> _WORK TASK_
A copy of the listing below is needed, exact in every line and without images.

> _COLLECTED MATERIAL_
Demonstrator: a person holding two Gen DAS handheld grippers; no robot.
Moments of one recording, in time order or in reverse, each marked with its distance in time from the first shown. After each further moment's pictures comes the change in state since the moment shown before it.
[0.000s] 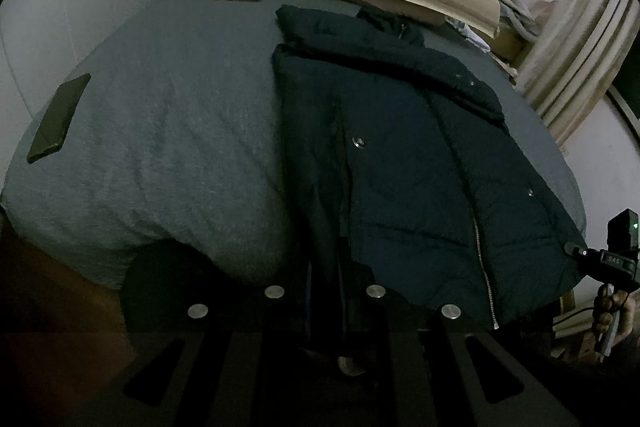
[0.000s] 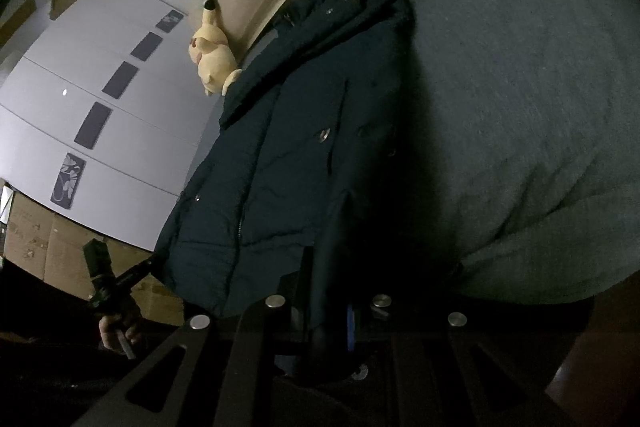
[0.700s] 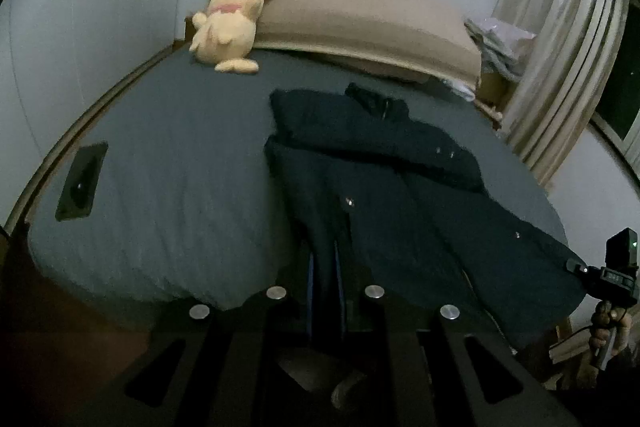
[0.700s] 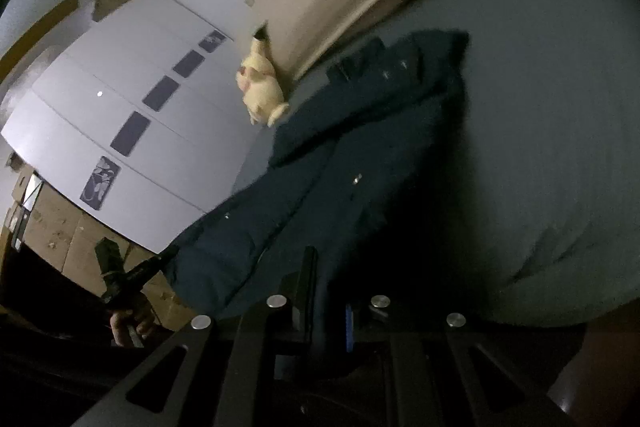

> _REPLY TO THE EXERCISE_
Demonstrator: a person holding two Gen DAS handheld grippers; no robot.
Moments of one recording, in time order or in reverse, each marked with its distance in time from the first shown. After each further moment's pictures comes the change in state since the moment shown before it.
[0.000s] 
[0.000s] 
[0.700s] 
[0.700s] 

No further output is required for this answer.